In the data that follows, every line containing the word "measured" should be returned.

** Opening Given material block **

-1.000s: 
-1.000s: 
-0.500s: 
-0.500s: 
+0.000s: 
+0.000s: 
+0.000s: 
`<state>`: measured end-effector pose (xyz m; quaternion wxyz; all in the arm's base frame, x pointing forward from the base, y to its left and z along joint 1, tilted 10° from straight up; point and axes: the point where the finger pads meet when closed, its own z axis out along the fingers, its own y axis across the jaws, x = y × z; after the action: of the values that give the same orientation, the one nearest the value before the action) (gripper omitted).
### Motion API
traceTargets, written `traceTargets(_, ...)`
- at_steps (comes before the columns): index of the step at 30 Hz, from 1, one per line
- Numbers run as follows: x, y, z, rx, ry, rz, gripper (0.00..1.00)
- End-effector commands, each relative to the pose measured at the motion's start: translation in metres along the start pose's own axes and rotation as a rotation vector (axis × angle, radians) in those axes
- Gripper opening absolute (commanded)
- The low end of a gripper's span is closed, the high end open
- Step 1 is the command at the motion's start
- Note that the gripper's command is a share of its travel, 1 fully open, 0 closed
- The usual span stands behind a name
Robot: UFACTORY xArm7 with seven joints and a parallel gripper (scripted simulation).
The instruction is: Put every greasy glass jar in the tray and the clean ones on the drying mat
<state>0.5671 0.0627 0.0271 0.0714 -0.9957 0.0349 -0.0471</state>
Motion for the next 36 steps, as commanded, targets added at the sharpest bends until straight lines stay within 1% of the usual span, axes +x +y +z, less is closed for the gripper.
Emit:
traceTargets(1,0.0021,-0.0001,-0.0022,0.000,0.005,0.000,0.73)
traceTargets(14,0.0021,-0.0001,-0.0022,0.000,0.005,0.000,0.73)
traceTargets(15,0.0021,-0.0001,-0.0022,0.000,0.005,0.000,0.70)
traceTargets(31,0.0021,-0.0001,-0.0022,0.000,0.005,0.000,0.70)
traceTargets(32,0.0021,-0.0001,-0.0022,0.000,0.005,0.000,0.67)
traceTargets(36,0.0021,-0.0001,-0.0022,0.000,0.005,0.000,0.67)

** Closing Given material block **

• _Solved problem_:
`<state>`: measured end-effector pose (xyz m; quaternion wxyz; all in the arm's base frame, x pointing forward from the base, y to its left and z along joint 1, tilted 10° from straight up; point and axes: the point where the finger pads meet when closed, its own z axis out along the fingers, its own y axis across the jaws, x = y × z; after the action: of the values that give the same orientation, the one nearest the value before the action) (gripper omitted).
- End-effector commands, each relative to the pose measured at the motion's start: translation in metres along the start pose's own axes and rotation as a rotation vector (axis × angle, radians) in those axes

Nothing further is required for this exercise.